Mustafa Amca, çocukluğunda birbiri peşi sıra dolanan köpekbalıklarını seyrettiği yerin, tam orası olduğunu söylüyor bana. 

''On altı, on yedi yaşlarındaydım. Kayadan baktığımızda bir buçuk iki metre boyunda boy boy köpekbalıklarını görürdük. Balığa çıktığımızda, bir bakarsın yakınımızdan geçer, görürdük. Eskiden daha çok vardı köpekbalığı, ama son yıllarda Kızıldeniz'den gelen, yamyam balon ve aslan balıkları, onların yiyeceği balıkları da yediğinden, av sahaları daraldı, azaldılar.'' diye ekleyerek.


Bizim köpekbalıkları ile başlayan sohbetimizin devamı, balinalara, fırtınalara doğru yol alıyor artık. ''Ben balina da gördüm'' diyor Mustafa Amca. 
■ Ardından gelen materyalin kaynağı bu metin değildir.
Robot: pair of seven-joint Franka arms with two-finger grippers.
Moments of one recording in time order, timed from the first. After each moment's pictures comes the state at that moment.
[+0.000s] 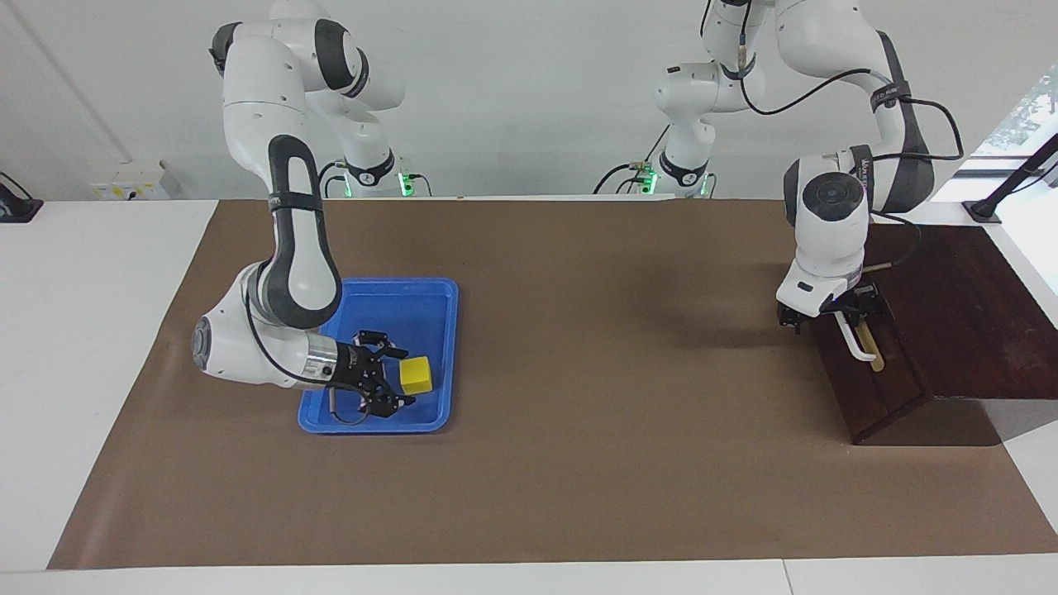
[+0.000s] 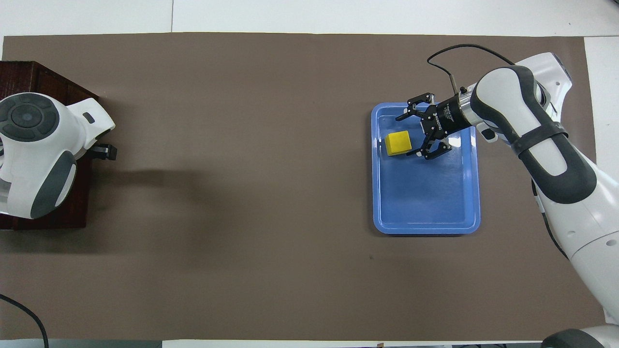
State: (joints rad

''Finike Körfezinde seyir halindeyiz, teknede turistler var. Rotamızda giderken, uzaktan su fışkırdığını gördüm, sonra bir daha, ama cansız bir fışkırmaydı. Birazdan yakınımızdan, dört beş metre boyundaki bir balinanın kıyıya doğru gittiğini gördük. 2006 - 2007 yıllarıydı sanırım, sonra haberlerde duymuştuk, yaralıymış.''


Evet, kıyılarımızın biraz açığında balinaların yüzdüğünü, yaşadığını çoğumuz bilmiyoruz. Akdeniz kıyılarımızda görülen ispermeçet (Kaşalot) balinalarının 1000 metreye daldıklarını ve burada bir saat kalabildiklerini, gagalı balinaların ise 3000 metreye dalıp, bu derinlikte iki saat avlanabildiklerini, Türkiye Deniz Memelilerini Araştırma Derneği'nin, BBC News'taki makalesinden öğreniyorum.


Derin denizlerde ışık olmadığından, balinalar için sesin ne kadar önemli olduğunun vurgulandığı yazıda, askeri sonarların ve sismik araştırmaların, bu canlıların birbiriyle iletişim kurma, eş bulma ve beslenmelerini ne kadar tehdit ettiği, balinaların toplu intihar ve ölümlerinin, neredeyse tamamının bu sebeplerden olduğunun da belgelendiği anlatılıyor bu yazıda.. 


Şöyle ki, araştırmacılar, toplu balina ölümlerinin çoğunun öncesinde, yakın zamanlarda, o bölgelerde  askeri tatbikat yapıldığını öğreniyor. En yüksek rock konserindeki ses düzeyi 135 desibel civarında iken, sonar sesinin 235 desibel olduğu ve sesin suda, havadan daha çok yayıldığı gerçeği de ortada. Tabii bir de avlanma ve kirlilik tehditleri var. Yakın yıllarda, Filipinler'de kıyıya vuran bir balinanın karnından kırk kilo plastik çıktığı da, işin bir başka boyutu.


Mustafa Amca'nın köpekbalıkları ile ilgili anlattıklarına dönelim biz yine. ''Biz, iskorpitin yavrusuna keler deriz. Köpekbalığına da camgöz. Ağzı çenenin altında olduğundan, avını kuyruğuyla havalandırır, öyle yakalar. Yiyenlerden duyduğum, köpekbalığının bazı cinslerinin eti lezzetli olur, sosa yatırılıp yumuşatılır, restoranlarda servis edilirmiş. Biz eskiden ağa köpekbalığı geldiğinde, bazen parçalar denize atardık. Büyüklerimizden gelen bir inanış vardı; köpekbalığı kendi cinsinin ölüsünün olduğu yere gelmez diye. Biz de parçalar, bir oraya, bir buraya atardık.''


Balıkçıların denizlerle olan maceraları çoktur. Mustafa Amca'nın da denizden korktuğu, Kaputaş'ta yakalandığı fırtına bir başka Kaş Günlüğü'mün konusu olsun.